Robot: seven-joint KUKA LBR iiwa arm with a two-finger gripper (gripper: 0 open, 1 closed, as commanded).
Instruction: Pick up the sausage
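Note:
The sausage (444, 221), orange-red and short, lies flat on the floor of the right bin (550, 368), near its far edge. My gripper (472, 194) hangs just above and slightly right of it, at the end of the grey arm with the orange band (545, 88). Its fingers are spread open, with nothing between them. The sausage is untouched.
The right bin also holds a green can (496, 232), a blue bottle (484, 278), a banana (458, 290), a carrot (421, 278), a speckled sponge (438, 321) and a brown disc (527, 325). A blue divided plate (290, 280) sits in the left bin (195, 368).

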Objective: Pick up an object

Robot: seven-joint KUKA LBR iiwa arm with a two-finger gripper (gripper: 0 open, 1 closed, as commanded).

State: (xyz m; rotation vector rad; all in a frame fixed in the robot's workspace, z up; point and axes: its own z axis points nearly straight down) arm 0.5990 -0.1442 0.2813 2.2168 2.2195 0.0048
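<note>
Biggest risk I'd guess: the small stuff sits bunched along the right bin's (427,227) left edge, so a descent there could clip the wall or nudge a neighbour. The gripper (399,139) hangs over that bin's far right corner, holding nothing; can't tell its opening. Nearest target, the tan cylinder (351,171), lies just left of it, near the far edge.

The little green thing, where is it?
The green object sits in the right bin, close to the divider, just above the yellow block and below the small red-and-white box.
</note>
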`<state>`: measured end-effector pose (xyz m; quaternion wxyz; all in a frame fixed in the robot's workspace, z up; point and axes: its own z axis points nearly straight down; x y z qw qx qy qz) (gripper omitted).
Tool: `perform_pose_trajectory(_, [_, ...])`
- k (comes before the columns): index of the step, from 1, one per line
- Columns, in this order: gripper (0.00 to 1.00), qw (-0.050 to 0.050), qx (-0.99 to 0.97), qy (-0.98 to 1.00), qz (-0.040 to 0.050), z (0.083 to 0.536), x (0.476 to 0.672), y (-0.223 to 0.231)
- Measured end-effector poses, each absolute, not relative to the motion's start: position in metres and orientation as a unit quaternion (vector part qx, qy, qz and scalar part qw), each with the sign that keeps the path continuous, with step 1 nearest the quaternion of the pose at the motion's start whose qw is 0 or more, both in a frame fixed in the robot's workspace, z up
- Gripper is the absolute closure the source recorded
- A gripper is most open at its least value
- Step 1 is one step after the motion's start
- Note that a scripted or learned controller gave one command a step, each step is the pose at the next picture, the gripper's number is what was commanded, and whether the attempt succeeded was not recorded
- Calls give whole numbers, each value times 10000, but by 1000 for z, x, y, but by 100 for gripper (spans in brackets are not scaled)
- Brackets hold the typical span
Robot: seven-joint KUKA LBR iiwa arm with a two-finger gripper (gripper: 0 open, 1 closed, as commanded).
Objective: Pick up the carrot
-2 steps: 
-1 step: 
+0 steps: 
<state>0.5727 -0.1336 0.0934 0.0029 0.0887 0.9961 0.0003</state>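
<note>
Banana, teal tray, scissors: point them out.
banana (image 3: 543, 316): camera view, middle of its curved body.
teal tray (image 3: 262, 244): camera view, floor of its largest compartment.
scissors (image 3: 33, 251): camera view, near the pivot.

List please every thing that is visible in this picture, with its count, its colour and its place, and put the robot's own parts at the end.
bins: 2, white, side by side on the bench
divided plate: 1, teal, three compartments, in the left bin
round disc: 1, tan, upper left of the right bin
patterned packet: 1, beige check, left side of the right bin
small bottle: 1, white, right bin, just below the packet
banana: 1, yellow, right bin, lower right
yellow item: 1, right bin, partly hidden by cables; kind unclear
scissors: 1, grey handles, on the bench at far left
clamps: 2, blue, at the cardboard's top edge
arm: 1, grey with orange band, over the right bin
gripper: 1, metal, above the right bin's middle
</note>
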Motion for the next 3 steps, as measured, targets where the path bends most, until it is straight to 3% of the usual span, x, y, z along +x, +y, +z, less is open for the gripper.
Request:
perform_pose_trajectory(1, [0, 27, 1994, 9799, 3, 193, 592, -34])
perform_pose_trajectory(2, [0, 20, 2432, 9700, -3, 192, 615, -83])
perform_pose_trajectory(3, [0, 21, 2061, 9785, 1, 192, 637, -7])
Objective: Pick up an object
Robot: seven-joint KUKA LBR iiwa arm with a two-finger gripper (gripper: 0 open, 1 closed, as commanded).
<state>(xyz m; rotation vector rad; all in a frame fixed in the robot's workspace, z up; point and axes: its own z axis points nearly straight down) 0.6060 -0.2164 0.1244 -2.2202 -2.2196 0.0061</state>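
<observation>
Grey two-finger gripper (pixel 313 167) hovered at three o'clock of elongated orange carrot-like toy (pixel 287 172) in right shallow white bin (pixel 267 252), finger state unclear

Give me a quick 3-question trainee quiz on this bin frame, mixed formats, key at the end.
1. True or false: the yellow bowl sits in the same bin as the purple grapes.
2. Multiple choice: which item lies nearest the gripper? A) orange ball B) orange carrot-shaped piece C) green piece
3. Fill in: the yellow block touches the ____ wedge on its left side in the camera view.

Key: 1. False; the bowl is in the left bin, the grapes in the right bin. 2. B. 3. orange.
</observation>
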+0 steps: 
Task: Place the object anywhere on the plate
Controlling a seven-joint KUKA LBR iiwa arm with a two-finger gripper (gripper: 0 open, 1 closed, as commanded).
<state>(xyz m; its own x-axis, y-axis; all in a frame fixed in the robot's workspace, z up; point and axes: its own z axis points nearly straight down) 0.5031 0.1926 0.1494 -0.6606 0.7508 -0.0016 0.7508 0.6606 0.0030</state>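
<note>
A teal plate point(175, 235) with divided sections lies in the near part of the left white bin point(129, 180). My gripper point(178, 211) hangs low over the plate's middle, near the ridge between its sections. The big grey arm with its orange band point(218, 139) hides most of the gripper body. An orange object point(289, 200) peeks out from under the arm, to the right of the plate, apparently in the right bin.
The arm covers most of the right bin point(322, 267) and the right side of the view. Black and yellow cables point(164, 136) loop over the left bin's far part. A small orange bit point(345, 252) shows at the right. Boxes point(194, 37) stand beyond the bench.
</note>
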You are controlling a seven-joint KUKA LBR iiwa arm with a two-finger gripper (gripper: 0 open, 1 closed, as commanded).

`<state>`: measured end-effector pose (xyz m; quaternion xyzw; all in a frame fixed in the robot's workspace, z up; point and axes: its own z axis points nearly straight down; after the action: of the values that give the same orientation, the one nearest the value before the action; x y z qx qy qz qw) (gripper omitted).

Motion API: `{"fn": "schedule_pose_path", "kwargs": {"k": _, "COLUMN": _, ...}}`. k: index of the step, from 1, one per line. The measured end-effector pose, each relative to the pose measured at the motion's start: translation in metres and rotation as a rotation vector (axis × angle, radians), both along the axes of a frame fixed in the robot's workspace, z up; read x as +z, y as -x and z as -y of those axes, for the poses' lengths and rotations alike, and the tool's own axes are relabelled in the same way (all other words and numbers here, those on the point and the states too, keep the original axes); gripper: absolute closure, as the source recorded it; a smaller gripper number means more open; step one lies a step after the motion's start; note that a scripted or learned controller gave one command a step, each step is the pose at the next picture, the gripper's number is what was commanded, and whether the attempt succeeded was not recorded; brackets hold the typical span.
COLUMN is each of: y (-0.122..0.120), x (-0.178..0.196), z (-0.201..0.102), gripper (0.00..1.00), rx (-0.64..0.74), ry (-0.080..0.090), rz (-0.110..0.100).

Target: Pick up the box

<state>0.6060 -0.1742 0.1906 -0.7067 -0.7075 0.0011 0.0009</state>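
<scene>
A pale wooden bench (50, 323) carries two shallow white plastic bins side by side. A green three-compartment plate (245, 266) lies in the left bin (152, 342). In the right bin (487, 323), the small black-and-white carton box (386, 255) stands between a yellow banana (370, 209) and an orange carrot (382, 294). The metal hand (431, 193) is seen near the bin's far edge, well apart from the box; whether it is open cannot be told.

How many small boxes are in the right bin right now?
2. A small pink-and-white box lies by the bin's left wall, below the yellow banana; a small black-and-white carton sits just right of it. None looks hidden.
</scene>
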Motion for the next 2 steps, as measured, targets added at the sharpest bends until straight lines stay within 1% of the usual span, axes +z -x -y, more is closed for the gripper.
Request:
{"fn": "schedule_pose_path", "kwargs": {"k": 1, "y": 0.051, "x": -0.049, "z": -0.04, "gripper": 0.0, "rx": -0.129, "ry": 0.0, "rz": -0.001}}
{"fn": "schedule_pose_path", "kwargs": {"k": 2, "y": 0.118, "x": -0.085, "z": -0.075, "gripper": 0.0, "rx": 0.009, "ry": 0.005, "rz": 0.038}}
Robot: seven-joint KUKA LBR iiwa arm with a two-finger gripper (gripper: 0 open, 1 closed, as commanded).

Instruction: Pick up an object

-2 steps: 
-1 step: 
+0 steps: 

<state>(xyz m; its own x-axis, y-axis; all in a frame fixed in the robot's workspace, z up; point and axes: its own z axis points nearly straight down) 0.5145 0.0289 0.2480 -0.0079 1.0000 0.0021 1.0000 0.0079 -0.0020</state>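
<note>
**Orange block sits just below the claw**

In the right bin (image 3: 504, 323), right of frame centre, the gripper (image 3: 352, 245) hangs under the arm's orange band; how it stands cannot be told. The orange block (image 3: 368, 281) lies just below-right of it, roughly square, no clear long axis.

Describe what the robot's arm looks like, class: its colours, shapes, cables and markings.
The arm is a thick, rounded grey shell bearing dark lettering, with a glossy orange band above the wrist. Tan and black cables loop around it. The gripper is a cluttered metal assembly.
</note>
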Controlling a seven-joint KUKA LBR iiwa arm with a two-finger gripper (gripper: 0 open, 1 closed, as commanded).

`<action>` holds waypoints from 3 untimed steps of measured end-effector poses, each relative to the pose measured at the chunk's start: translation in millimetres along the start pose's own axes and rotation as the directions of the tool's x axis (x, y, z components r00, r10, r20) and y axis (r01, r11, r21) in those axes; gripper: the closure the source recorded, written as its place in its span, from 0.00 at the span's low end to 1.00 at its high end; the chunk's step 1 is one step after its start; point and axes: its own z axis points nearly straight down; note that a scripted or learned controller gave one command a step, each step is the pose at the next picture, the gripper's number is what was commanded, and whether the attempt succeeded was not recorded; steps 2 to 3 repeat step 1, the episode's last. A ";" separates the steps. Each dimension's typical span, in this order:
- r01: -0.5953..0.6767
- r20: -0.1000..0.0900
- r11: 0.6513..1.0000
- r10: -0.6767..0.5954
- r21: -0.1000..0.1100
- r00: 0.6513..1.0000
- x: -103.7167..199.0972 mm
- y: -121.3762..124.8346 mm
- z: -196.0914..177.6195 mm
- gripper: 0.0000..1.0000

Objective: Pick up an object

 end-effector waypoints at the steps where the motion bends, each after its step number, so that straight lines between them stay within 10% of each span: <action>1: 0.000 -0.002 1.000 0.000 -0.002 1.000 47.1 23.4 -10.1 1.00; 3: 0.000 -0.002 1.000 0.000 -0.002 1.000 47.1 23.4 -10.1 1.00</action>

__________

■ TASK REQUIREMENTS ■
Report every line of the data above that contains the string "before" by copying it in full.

■ TASK OUTPUT ■
- k (comes before the columns): index of the step, from 1, one per line
`<state>`: measured end-effector pose (xyz m; quaternion xyzw; all in a frame fixed in the robot's workspace, z up; point and axes: its own z axis points nearly straight down; after the action: of the values that give the same orientation, the one nearest the value before the action; x y z qx qy qz qw) (gripper omitted).

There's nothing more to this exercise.